**Problem to work on:** Pictures aside, repeat the whole listing word for word.

**Raw data:**
----
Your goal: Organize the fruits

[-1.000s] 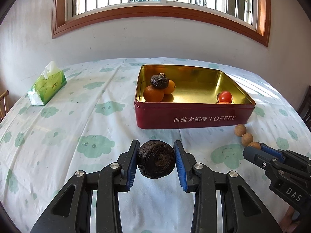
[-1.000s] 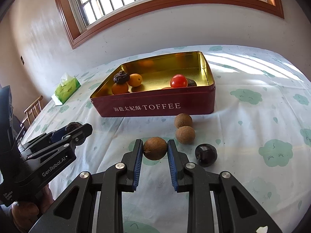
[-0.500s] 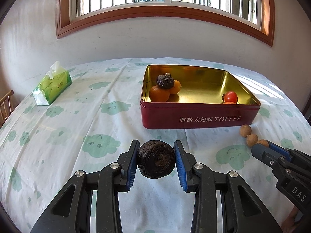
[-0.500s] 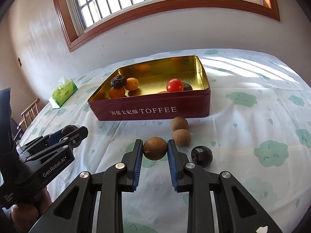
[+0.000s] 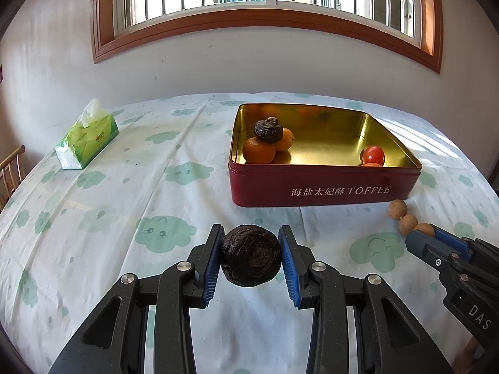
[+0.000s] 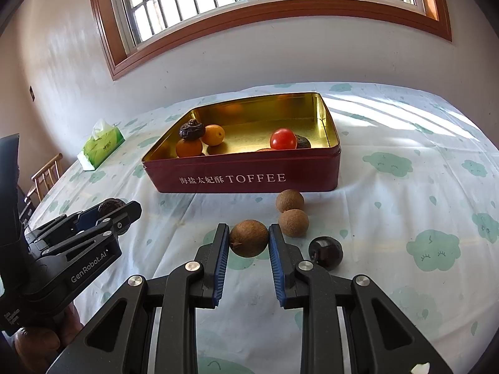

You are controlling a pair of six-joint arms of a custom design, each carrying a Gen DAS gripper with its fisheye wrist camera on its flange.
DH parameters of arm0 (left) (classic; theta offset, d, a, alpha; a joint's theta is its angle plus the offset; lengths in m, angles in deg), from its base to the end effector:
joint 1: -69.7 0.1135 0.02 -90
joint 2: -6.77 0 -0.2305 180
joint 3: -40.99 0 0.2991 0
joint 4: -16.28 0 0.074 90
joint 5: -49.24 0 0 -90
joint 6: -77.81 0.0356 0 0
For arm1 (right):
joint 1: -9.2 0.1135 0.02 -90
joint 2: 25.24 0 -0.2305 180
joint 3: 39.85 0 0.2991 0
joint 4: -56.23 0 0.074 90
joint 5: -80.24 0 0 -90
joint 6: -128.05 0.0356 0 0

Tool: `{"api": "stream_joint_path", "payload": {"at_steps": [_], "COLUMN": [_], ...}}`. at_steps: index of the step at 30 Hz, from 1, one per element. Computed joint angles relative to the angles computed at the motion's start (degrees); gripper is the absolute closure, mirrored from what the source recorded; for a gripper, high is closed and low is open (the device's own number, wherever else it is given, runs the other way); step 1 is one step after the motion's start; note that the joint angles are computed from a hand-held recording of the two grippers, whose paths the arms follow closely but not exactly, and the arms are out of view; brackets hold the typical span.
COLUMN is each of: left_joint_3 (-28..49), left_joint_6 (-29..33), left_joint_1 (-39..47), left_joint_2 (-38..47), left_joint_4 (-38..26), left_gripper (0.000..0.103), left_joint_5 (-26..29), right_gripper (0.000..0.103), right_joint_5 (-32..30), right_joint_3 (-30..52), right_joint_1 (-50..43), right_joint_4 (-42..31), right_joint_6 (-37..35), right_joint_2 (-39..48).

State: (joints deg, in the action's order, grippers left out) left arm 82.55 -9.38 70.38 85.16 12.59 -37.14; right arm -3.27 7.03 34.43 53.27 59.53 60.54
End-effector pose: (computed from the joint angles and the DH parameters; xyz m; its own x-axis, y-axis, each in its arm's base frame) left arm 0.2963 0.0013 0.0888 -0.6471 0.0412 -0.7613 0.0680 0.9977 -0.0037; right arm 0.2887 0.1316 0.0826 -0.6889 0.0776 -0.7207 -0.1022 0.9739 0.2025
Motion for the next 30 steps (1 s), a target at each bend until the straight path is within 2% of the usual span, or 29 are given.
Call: {"api": "stream_joint_path", "payload": {"at_steps": [30], "left_joint_3": [-0.5], "left_joint_6": [0.1], "left_joint_1": [0.4], "left_joint_2": [-0.5], "left_joint_4": [0.3], "left_gripper": [0.066], "left_joint_5": [0.0], "right_gripper": [0.08], "right_joint_5": [2.2], "right_joint_3": [-0.3], "right_joint_1": [1.0], "right_joint_4": [0.5], "right_joint_6": [-1.0], "right_joint_2": [-0.9]}}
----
**Exercise result:**
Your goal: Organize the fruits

[-1.000s] 
[-1.000s] 
[-0.500s] 
[-0.500s] 
[+0.000s] 
[+0.000s] 

You are controlling a pair of six-joint arms of a custom design, each carrying a Gen DAS gripper with its fisheye wrist camera on its flange.
DH parameters of arm0 (left) (classic; theta offset, d, a, alpha; a joint's theta is its angle plus the offset; lengths in m, angles in deg), from its base to the end effector:
joint 1: -69.7 0.1135 0.02 -90
joint 2: -6.77 0 -0.2305 180
joint 3: -40.99 0 0.2991 0
joint 4: -16.28 0 0.074 90
joint 5: -49.24 0 0 -90
joint 6: -77.81 0.0356 0 0
For arm1 (right):
joint 1: -9.2 0.1135 0.02 -90
joint 2: 25.24 0 -0.2305 180
joint 3: 39.85 0 0.2991 0
joint 4: -56.23 0 0.074 90
joint 5: -80.24 0 0 -90
joint 6: -128.05 0.0356 0 0

Tool: `{"api": "stream_joint_path", "payload": {"at_steps": [_], "COLUMN": [_], ...}}`. at_steps: index of the step at 30 Hz, from 1, one per element. Computed joint angles relative to the angles computed at the motion's start (degrees); gripper is the absolute closure, mirrored from what the source recorded; for a gripper, high is closed and low is open (the device's own number, wherever else it is given, runs the other way); step 1 is one step after the motion's start; note that the joint angles are computed from a hand-held recording of the two grippers, whose paths the arms follow closely but not exactly, and the arms are out of view; brackets hold the typical span.
COLUMN is each of: left_joint_3 (-28..49), left_joint_6 (-29..33), left_joint_1 (-39..47), left_joint_2 (-38..47), left_joint_4 (-38..26), left_gripper (0.000..0.103), left_joint_5 (-26..29), right_gripper (0.000..0.103), right_joint_5 (-32..30), right_joint_3 (-30..52), right_joint_1 (-50..43), right_joint_4 (-42..31), right_joint_6 (-37..35), right_joint_2 (-39..48).

State: (joints deg, in the action's order, grippers left out) left arm 82.55 -9.38 70.38 85.16 12.59 -37.14; right arm -3.27 7.03 34.43 53.27 59.53 60.54
End-effector pose: (computed from the joint angles and the DH parameters; xyz m; its own x-axis, y-axis, each in its arm's base frame) left arm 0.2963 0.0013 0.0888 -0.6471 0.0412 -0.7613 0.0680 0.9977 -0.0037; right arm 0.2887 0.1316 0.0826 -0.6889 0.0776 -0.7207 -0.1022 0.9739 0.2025
Motion for the next 30 steps (1 s), a target at each bend until the straight path is within 2% of the usual span, or 29 are given.
Call: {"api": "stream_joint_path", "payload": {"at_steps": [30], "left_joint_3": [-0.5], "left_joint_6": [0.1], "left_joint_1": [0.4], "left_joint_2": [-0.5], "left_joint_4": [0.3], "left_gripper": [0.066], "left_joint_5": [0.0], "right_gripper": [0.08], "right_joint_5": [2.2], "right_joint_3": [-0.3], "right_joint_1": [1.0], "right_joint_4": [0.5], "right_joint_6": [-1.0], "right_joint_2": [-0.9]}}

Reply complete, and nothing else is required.